A mais jovem realizadora a ganhar um urso de ouro em Berlim é portuguesa e tem raízes ciganas.
Marta Martins Silva 28 de Fevereiro de 2016 às 15:00
FOTO: Mariline Alves

Quando se escreve Leonor Teles no motor de pesquisa do Google, na internet, já não é a história política e pessoal da rainha regente de Portugal em 1383 e 1384 que aparece em primeiro lugar. Uma homónima realizadora de cinema roubou a sua majestade o protagonismo na rede desde que recebeu um Urso de Ouro para a Melhor Curta-metragem no 66º Festival de Berlim, a 20 de fevereiro, graças ao filme ‘Balada de um Batráquio’.

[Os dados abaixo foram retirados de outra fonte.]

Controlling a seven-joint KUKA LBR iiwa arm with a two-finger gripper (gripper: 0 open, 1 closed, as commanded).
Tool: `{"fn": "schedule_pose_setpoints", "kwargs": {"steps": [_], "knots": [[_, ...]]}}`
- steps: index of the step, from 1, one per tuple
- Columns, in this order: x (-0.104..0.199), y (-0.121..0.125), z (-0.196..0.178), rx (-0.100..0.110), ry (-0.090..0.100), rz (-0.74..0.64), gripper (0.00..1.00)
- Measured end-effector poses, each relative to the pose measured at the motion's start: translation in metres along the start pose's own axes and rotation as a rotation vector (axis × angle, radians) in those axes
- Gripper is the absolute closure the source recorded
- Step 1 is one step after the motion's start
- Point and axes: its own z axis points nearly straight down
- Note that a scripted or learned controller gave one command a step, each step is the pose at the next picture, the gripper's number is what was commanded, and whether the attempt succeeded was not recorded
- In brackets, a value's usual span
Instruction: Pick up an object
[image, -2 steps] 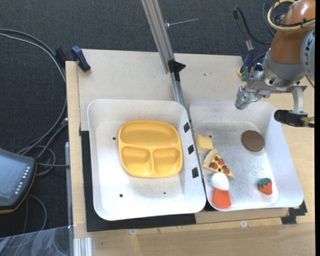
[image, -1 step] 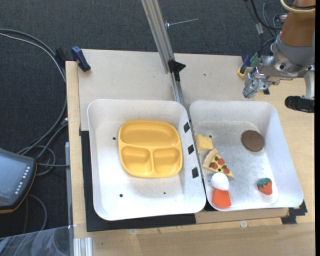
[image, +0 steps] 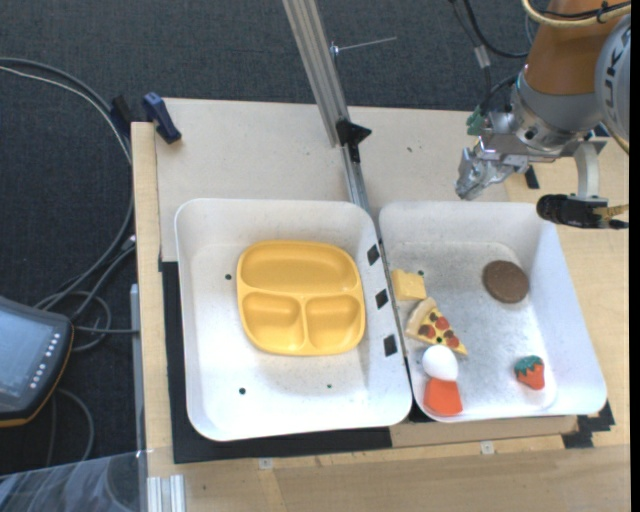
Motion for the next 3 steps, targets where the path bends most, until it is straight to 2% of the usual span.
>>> {"fn": "schedule_pose_setpoints", "kwargs": {"steps": [1, 2, 3], "knots": [[0.053, -0.019, 0.003, 0.002, 0.000, 0.000, 1.00], [0.109, -0.029, 0.024, 0.004, 0.000, 0.000, 1.00], [0.166, -0.035, 0.021, 0.001, 0.001, -0.001, 1.00]]}}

No filme, que pretende ser de intervenção, apesar de o considerar "parvo e tosco", Leonor parte sapos de loiça – colocados à porta de muitos estabelecimentos comerciais para afastar os ciganos – numa abordagem artística à xenofobia que existe em Portugal contra a etnia. Leonor diz que apesar de ser a mais jovem realizadora de sempre a ganhar tal galardão (e logo num dos festivais de cinema mais conceituados do Mundo) será a mesma de sempre. A mesma jovem de 23 anos, nada e criada em Vila Franca de Xira, que sonhou – "o único sonho que tive realmente até agora" – ser piloto da força aérea mas que se interessou pela fotografia em movimento antes de sequer começar a cruzar os céus vestida com a farda militar. Antes da curta-metragem premiada em Berlim, Leonor só tinha feito um filme, no âmbito da sua licenciatura em Cinema (tem também um mestrado em Audiovisual e Multimédia), também ele premiado (no festival de cinema de Vila do Conde e no IndieLisboa) e também ele sobre a temática cigana, um tema que lhe corre no sangue por parte do pai.

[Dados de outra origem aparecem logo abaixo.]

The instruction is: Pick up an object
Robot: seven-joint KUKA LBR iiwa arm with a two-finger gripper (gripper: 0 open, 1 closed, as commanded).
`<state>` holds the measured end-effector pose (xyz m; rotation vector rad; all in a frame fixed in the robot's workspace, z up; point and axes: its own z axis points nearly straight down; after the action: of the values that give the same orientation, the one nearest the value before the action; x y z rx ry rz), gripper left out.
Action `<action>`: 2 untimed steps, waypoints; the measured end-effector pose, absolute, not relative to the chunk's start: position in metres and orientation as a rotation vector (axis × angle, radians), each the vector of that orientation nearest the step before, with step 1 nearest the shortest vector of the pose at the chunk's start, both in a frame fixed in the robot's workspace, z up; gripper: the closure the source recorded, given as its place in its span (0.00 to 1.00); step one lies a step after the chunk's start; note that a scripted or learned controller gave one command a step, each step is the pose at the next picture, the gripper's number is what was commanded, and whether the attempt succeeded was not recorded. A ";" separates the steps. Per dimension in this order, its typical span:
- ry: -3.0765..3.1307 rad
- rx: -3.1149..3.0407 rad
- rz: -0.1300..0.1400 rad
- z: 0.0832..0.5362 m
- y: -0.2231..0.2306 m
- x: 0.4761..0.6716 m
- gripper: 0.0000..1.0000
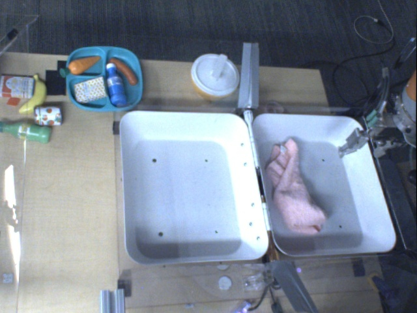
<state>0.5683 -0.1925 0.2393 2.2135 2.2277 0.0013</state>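
Pink cloth (294, 191): we find it crumpled against the right bin's (374, 194) left wall. Gripper (355, 142): we place it over that bin's upper right corner, holding nothing; finger state we cannot tell.

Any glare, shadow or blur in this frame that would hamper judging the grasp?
Camera view: soft throughout; the gripper at the right bin's rim is blurry, fingers unreadable. The pink cloth is evenly lit. A bright reflection streaks the bench at left.
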 end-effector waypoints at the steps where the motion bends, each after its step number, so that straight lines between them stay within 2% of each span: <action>1: 2.324 2.109 0.005 0.098 -0.122 0.584 0.00; 2: 2.300 2.124 0.014 0.090 -0.086 0.663 0.00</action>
<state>0.6634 -0.0860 0.0902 2.1238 2.3002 0.0135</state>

"O primeiro filme que fiz, o ‘Rhoma Acans’ – rodado no Casal dos Estanques em Vialonga – fazia um paralelo entre a minha vida e a vida das raparigas ciganas. No fundo confirmou aquilo que eu já sabia: elas casam muito cedo, têm de ter filhos, cuidar da casa, nem sequer têm direito à adolescência. Senti que a minha vida – se o meu pai não tivesse casado com a minha mãe (uma não-cigana) e nunca tenha tido nada a ver com as tradições da etnia porque não concordava com essas práticas conservadoras que excluíam a mulher – podia ter sido assim. Eu podia ser uma daquelas raparigas e essa foi uma das razões que me levou a fazer este filme". Percebe-se nas suas palavras – que são poucas e ainda um pouco contaminadas pela montanha-russa que Berlim pôs em andamento – que há uma certa necessidade (ainda que mais pessoal do que profissional, por muito que uma coisa leve à outra) de perceber um ADN que lhe pertence mas que por circunstâncias da vida não vivenciou.

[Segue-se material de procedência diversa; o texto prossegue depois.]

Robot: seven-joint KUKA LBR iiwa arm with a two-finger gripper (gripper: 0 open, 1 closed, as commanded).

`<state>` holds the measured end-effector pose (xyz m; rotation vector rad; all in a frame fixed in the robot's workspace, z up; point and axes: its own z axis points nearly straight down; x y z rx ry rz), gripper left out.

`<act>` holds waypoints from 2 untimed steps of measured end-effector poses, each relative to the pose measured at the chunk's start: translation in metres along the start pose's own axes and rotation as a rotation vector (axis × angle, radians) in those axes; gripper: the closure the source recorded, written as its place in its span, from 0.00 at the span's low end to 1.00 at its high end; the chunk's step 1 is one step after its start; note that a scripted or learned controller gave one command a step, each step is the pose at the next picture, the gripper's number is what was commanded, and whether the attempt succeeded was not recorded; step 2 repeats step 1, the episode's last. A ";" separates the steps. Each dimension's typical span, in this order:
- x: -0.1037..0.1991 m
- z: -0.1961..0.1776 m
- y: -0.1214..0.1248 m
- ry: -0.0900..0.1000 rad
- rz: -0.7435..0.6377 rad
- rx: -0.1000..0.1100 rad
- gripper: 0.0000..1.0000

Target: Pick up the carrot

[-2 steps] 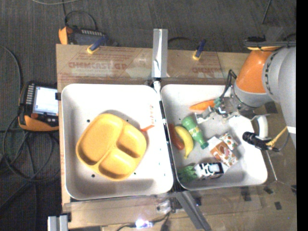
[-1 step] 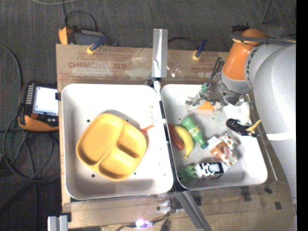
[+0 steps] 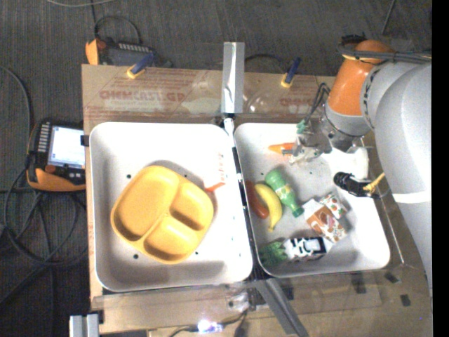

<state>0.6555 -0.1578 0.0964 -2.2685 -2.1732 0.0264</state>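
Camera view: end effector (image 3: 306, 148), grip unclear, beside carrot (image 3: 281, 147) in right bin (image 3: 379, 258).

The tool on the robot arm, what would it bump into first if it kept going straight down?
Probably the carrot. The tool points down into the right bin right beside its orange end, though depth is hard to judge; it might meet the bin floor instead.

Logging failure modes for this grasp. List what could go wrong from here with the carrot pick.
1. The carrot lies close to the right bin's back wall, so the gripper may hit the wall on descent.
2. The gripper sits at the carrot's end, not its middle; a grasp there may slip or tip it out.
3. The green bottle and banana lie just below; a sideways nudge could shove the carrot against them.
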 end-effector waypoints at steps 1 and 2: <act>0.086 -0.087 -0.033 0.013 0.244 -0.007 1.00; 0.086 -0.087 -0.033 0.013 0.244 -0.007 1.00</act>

"No primeiro filme foi mais perceber as minhas origens, na ‘Balada de um Batráquio’ quis arranjar um meio de me expressar sobre a relação entre a comunidade cigana e a sociedade em geral. Mas as pessoas são livres de acharem o que quiserem, não me cabe a mim ditar essa mensagem".

Pai orgulhoso

Uma coisa é certa: o que se segue não vai incidir no mesmo tema. "A nível profissional para já encerrei este capítulo, não é o meu papel ser embaixadora dos assuntos sociais". Mas e a família o que achou da ‘Balada’ que a Portugal Film (que representa a curta) levou a Berlim? "Agora já não tenho contacto com a minha família de etnia cigana porque o meu pai e a minha avó já morreram e já não falo com os meus primos, por isso não faço ideia do que vão pensar quando o filme chegar a Portugal (ainda não há data)". E o pai, com que olhos teria encarado tanto sapo de louça partido? "Acho que teria achado uma macacada completa mas tenho a certeza que teria gostado de saber que foi premiado em Berlim. Além de que como ele gostava de desconstruir a tradição teria ficado orgulhoso por eu ter feito o mesmo".